Figure 3-4 H reflex stimulating the tibial nerve at the popliteal fossa while recording the soleus/gastrocnemius muscles. (A) Waveforms in a raster form. (B) Waveforms superimposed. Note that the response appears with submaximal stimulations and disappears with supramaximal stimulations.

The H reflex is most useful as an adjunct study in the diagnosis of peripheral polyneuropathy or S1 radiculopathy. The H reflex latency and amplitude is the most sensitive, yet nonspecific, among the nerve conduction studies in the early phases of Guillain-Barré syndrome. The H reflex may be absent in healthy elderly subjects and isolated abnormalities of the H reflex are nondiagnostic since they may reflect pathology anywhere along the reflex arc.

Blink Reflex

The blink reflex generally assesses the facial and trigeminal nerves and their connections within the pons and medulla. It has an afferent limb, mediated by sensory fibers of the supraorbital branch of the ophthalmic division of the trigeminal nerve, and an efferent limb mediated by motor fibers of the facial nerve and its superior motor branches.

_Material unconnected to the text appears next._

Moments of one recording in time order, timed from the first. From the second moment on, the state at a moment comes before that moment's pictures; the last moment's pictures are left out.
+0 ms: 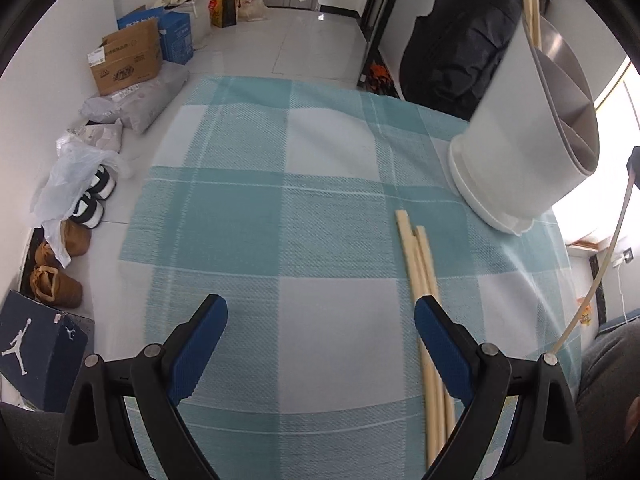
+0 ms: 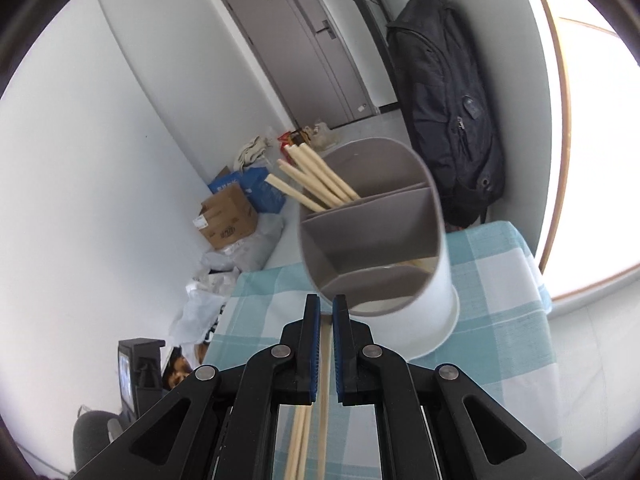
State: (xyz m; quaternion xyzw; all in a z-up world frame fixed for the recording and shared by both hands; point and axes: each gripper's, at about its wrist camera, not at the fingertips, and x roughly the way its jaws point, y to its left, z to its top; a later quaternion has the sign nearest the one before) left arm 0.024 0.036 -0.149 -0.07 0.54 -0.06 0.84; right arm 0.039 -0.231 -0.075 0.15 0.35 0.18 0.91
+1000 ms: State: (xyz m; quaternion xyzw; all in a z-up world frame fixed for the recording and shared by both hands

The supraorbital nerve is stimulated over the suprarorbital notch and the blink responses are recorded from the orbicularis oculi bilaterally using a two channel recording setting. The blink reflex has two components, an early R1 and a late R2 response. The R1 response is present only ipsilateral to the stimulation and is usually a simple triphasic waveform with a di-synaptic pathway between the main trigeminal sensory nucleus in the midpons and the ipsilateral facial nucleus in the lower pontine tegmentum. The R2 response is a complex waveform and is the electrical counterpart of the corneal reflex. It is typically present bilaterally with an oligosynaptic pathway between the nucleus of the trigeminal spinal tract in the ipsilateral pons and medulla, and interneurons forming connections to the ipsilateral and contralateral facial nuclei.

The blink reflex is most useful in unilateral lesions such as facial palsy, trigeminal neuropathy, or lower brainstem lesion. With facial nerve lesions, the R1 and R2 potentials are absent or delayed with supraorbital stimulation ipsilateral to the lesion, while the R2 response on the contralateral side is normal. With trigeminal nerve lesions, the ipsilateral R1 and R2, contralateral R2 are absent or delayed with ipsilateral stimulation while all responses are normal with contralateral stimulation. With a midpontine lesion involving the main sensory trigeminal nucleus or the pontine interneurons to the ipsilateral facial nerve nucleus or both, supraorbital stimulation on the side of the lesion results in an absent or delayed R1, but an intact ipsilateral and contralateral R2. Finally, with a medullary lesion involving the spinal tract and trigeminal nucleus or the medullary interneurons to the ipsilateral facial nerve nucleus or both, supraorbital stimulation on the affected side results in a normal R1 and contralateral R2, but an absent or delayed ipsilateral R2. In demyelinating polyneuropathies such as the Guillain-Barré syndrome or Charcot-Marie-Tooth disease type 1, the R1 and R2 responses may be markedly delayed, reflecting slowing of motor fibers, sensory fibers, or both.